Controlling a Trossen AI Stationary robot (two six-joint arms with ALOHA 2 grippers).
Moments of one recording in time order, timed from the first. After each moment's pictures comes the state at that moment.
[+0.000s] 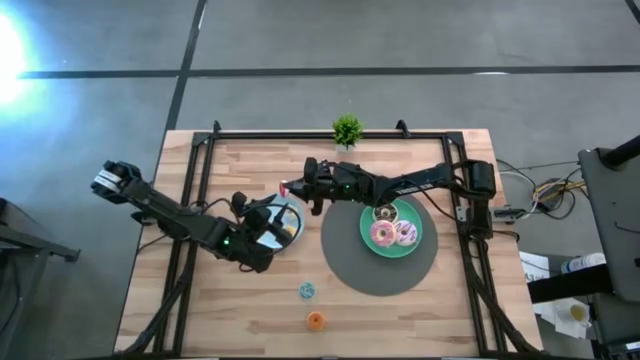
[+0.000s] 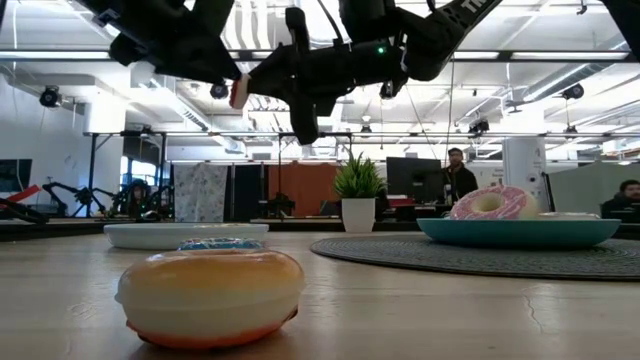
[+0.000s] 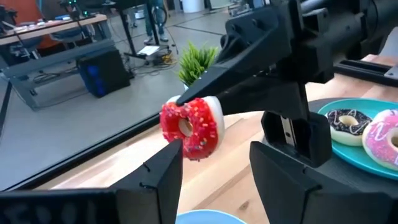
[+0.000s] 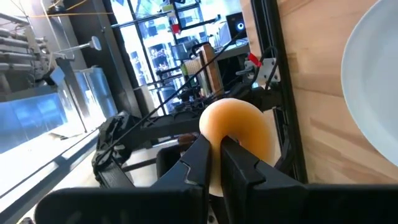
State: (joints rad) left arm -0.43 1.35 0.88 -0.42 -1.25 -0.82; right arm -0.12 1.94 1.21 0.64 0.00 1.86
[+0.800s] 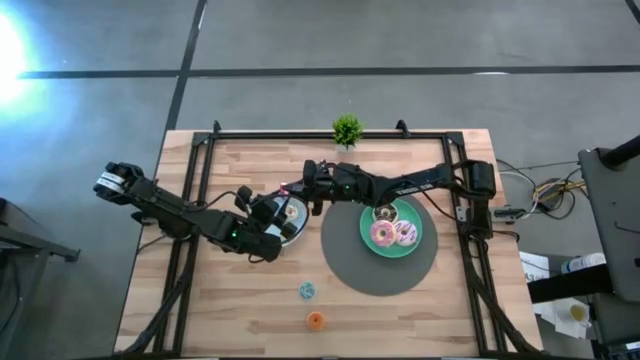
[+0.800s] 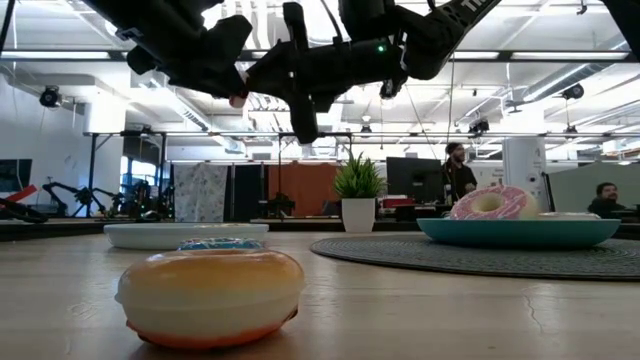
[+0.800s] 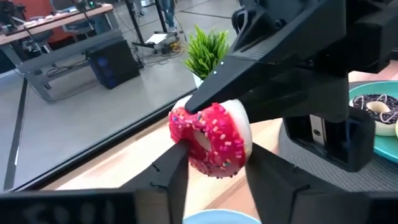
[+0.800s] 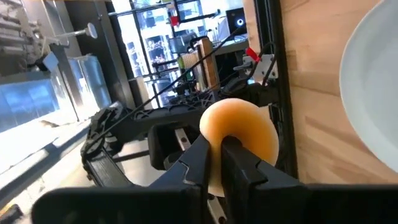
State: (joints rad) left arm -0.35 1.38 0.89 -0.42 -1.18 -0.76; right arm -0.11 1.94 1.21 0.64 -0.02 1.80
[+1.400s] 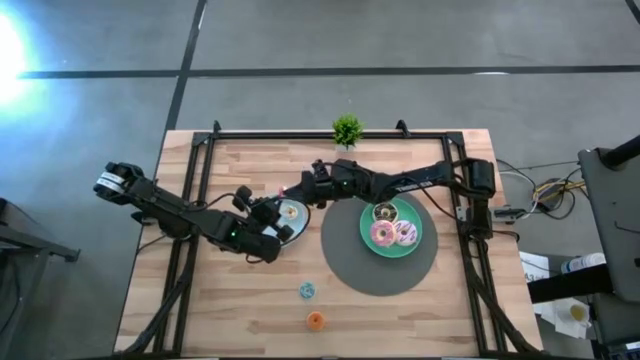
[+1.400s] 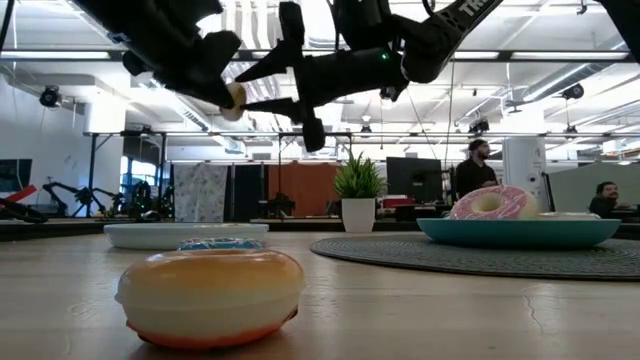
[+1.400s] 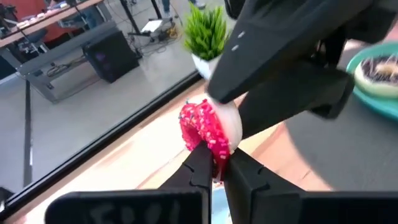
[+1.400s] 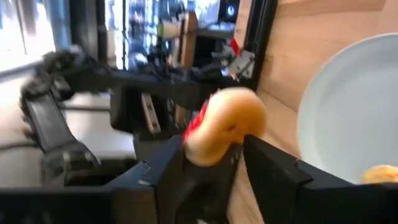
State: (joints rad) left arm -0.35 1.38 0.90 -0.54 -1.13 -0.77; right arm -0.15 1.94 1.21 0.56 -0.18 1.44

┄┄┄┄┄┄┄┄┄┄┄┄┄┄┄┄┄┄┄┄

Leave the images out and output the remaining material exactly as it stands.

• **Response to the exercise**:
Controlling a Trossen AI Stationary robot (two six-joint arms with ALOHA 2 grippers).
Moments of one recording in time order, timed from the first. After each moment's pictures comes the state at that moment.
[+0.000s] 
[+0.000s] 
[+0.000s] 
[+0.000s] 
State: (joints rad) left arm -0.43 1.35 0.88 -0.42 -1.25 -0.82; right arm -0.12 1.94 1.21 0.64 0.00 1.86
[+0.800s] 
[+0.800s] 
[+0.800s] 
[+0.800s] 
State: (joints rad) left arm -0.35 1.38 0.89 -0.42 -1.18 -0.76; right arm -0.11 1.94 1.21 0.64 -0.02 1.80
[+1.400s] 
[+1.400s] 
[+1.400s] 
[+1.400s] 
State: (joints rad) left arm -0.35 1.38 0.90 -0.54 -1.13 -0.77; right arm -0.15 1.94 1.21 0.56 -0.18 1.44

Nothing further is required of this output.